What you need to do: Apart from the pictures, the listing is to be returned exactly.

Dataset extract:
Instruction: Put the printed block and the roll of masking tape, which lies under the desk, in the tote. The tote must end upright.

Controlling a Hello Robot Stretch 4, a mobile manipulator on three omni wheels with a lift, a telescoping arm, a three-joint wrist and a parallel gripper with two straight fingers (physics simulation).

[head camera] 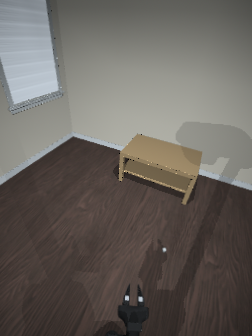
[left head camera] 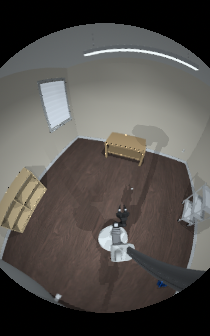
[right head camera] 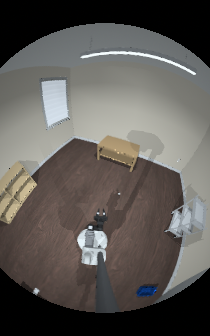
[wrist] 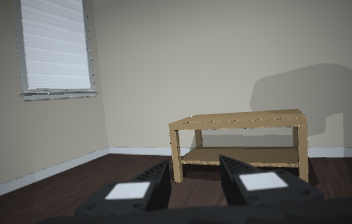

A low wooden table shows in the head camera view (174, 166), in the left head camera view (126, 145), in the right head camera view and in the wrist view. The same spot on the low wooden table: (right head camera: 124, 151) is (wrist: 258, 118).
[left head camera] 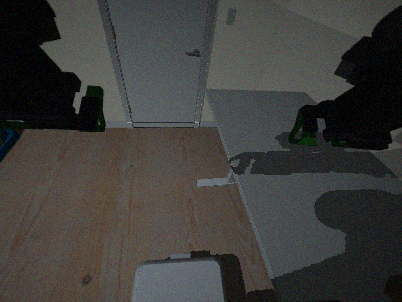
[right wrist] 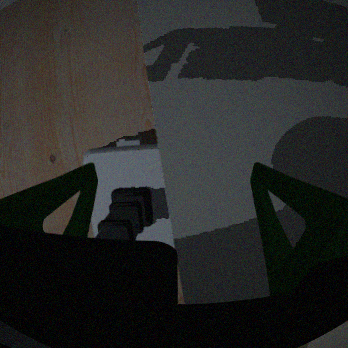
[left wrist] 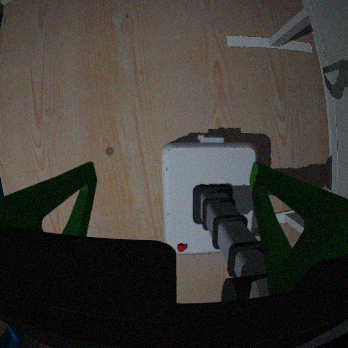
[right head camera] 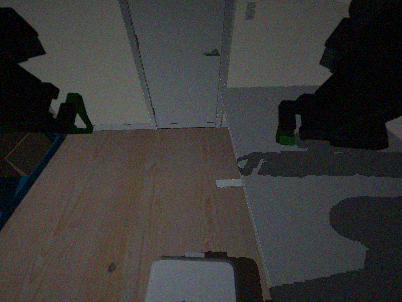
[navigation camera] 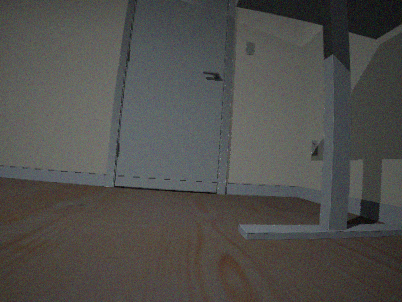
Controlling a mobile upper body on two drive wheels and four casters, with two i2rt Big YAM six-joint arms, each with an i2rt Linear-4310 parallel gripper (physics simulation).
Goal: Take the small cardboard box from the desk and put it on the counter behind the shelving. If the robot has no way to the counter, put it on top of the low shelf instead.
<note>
In view: the left gripper [left head camera: 74, 126], the right gripper [right head camera: 303, 140], a grey desk [right head camera: 319, 213] and a grey door [left head camera: 160, 62].
The left gripper is seen too in the left wrist view [left wrist: 172, 170] and in the right head camera view [right head camera: 68, 129]. The right gripper shows as well in the left head camera view [left head camera: 310, 141] and in the right wrist view [right wrist: 173, 171]. The grey desk shows as well in the right wrist view [right wrist: 226, 91] and in the navigation camera view [navigation camera: 337, 81].
</note>
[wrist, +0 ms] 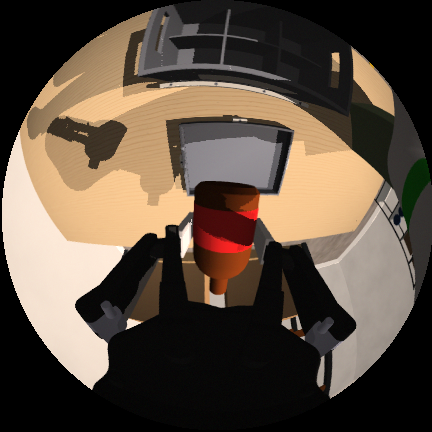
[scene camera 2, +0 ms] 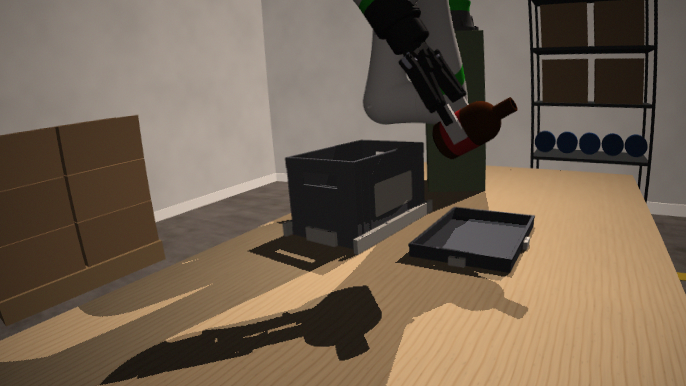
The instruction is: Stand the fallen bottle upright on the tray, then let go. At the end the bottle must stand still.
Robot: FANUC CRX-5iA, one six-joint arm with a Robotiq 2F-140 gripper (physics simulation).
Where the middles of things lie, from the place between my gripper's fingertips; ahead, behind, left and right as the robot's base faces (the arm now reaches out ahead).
Scene:
Right now my hand is 10 mm to the right of the brown bottle [scene camera 2: 481, 121] and 10 mm below it. The rest, counted from my hand: low grey rail [scene camera 2: 376, 235] 200 mm below, 170 mm to the right, 40 mm behind; tall dark crate [scene camera 2: 348, 189] 270 mm to the right, 130 mm below, 40 mm behind; shallow dark tray [scene camera 2: 493, 240] 200 mm below, 50 mm behind, 10 mm to the left.

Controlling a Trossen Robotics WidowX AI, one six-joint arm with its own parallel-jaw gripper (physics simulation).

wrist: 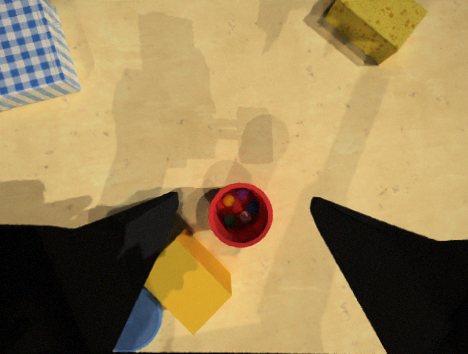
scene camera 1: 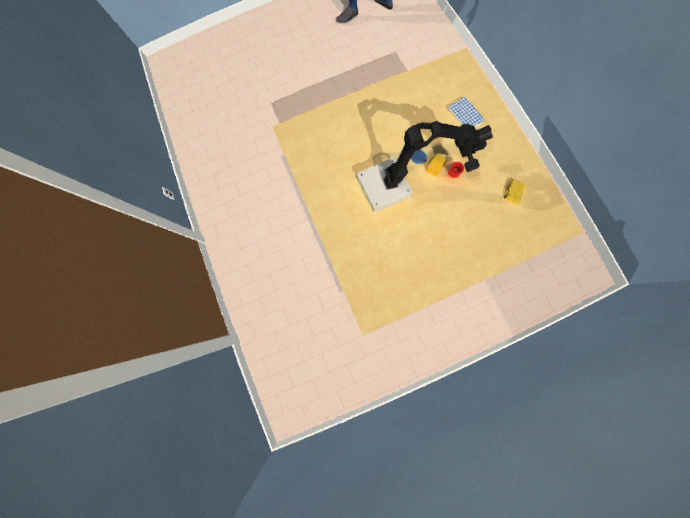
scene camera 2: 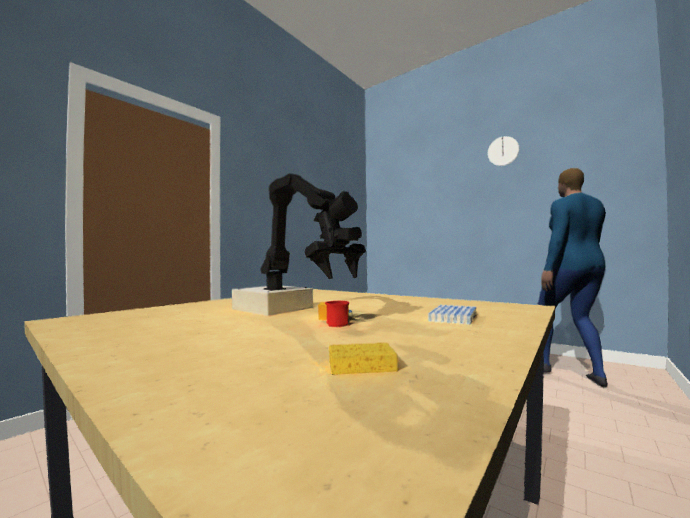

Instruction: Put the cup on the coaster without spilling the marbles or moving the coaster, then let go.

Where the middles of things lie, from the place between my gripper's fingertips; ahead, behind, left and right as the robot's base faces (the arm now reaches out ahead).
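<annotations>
The blue-and-white checked block (scene camera 2: 443,313) is 32 cm to the left of my hand, 16 cm ahead of it and 12 cm below it; going by their middles, of the things named here the blue-and-white checked block is the farthest from my hand. The orange block (wrist: 186,278) is 11 cm below my hand, 11 cm behind it and 6 cm to the left of it. As for the red cup (wrist: 241,235), my hand is 10 cm above it and 2 cm past it.
</annotations>
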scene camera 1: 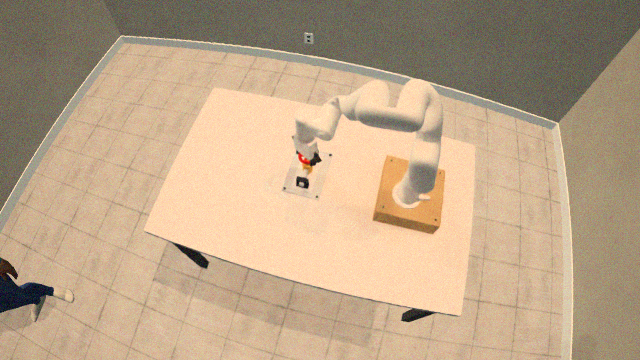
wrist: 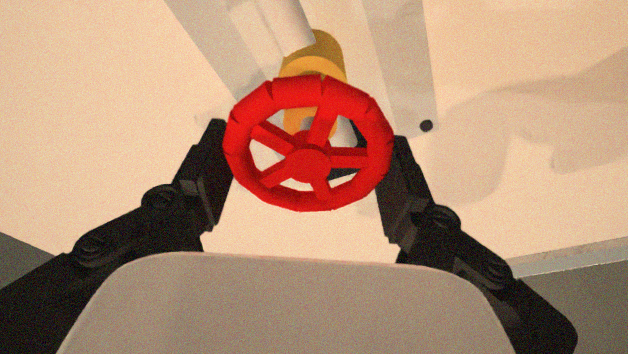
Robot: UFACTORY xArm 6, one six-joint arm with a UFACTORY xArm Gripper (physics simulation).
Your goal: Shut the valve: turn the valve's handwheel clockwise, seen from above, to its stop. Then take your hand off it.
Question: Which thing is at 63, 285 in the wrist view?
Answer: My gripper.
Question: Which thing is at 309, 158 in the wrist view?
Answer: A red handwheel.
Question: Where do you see a grey base plate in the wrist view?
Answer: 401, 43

Response to this exercise:
Instruction: Put the printed block and the roll of masking tape, which lies under the desk, in the tote. The tote must end upright.

Controlling a Hello Robot Stretch 4, a mobile manipulator on three omni wheels with a lift, a telescoping arm, a three-joint wrist and a parallel gripper with two straight fingers (physics simulation).

[head camera] 
[left head camera] 
[right head camera] 
[wrist] 

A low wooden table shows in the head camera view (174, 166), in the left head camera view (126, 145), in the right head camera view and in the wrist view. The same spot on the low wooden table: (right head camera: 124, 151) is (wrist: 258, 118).
[left head camera] 
[right wrist] 
[left wrist] 
[right head camera] 
[navigation camera] 
Controlling a mobile upper body on two drive wheels and four casters, with two i2rt Big YAM six-joint arms, each with an i2rt Linear-4310 parallel gripper (physics simulation).
Goal: Take the small cardboard box from the desk and put it on the counter behind the shelving. If the robot has no way to the counter, put it on top of the low shelf instead.
<note>
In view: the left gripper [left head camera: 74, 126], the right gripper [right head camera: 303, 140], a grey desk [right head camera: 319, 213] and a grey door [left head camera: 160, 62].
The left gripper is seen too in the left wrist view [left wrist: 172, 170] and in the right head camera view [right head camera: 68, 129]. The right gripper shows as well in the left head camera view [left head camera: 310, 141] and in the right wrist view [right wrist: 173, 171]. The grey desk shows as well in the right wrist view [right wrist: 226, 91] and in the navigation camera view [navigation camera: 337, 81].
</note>
[wrist, +0 ms] 
[scene camera 2, +0 ms] 
The instruction is: Stand the fallen bottle upright on the tray, then let go. At the end the bottle must stand still.
Robot: FANUC CRX-5iA, one six-joint arm with a Robotiq 2F-140 gripper (physics simulation).
Where the middles of things lie, from the place between my gripper's fingertips; ahead, behind, left and right as the robot's base faces (the arm now reaches out ahead).
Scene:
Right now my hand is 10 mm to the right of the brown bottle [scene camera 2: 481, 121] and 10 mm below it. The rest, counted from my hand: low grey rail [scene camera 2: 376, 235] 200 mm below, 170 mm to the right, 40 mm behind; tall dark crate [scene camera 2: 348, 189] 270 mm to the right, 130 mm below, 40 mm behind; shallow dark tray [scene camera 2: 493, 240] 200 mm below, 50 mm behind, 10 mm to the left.

Controlling a Trossen Robotics WidowX AI, one six-joint arm with its own parallel-jaw gripper (physics simulation).

wrist: 
scene camera 1: 
scene camera 2: 

Instruction: Put the cup on the coaster without spilling the marbles or moving the coaster, then let go.

Where the middles of things lie, from the place between my gripper's fingertips; ahead, behind, left and right as the robot's base faces (the arm now reaches out ahead).
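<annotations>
The blue-and-white checked block (scene camera 2: 443,313) is 32 cm to the left of my hand, 16 cm ahead of it and 12 cm below it; going by their middles, of the things named here the blue-and-white checked block is the farthest from my hand. The orange block (wrist: 186,278) is 11 cm below my hand, 11 cm behind it and 6 cm to the left of it. As for the red cup (wrist: 241,235), my hand is 10 cm above it and 2 cm past it.
</annotations>
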scene camera 1: 
wrist: 
Robot: UFACTORY xArm 6, one six-joint arm with a UFACTORY xArm Gripper (physics simulation).
Your goal: Shut the valve: turn the valve's handwheel clockwise, seen from above, to its stop. Then take your hand off it.
Question: Which thing is at 63, 285 in the wrist view?
Answer: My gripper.
Question: Which thing is at 309, 158 in the wrist view?
Answer: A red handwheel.
Question: Where do you see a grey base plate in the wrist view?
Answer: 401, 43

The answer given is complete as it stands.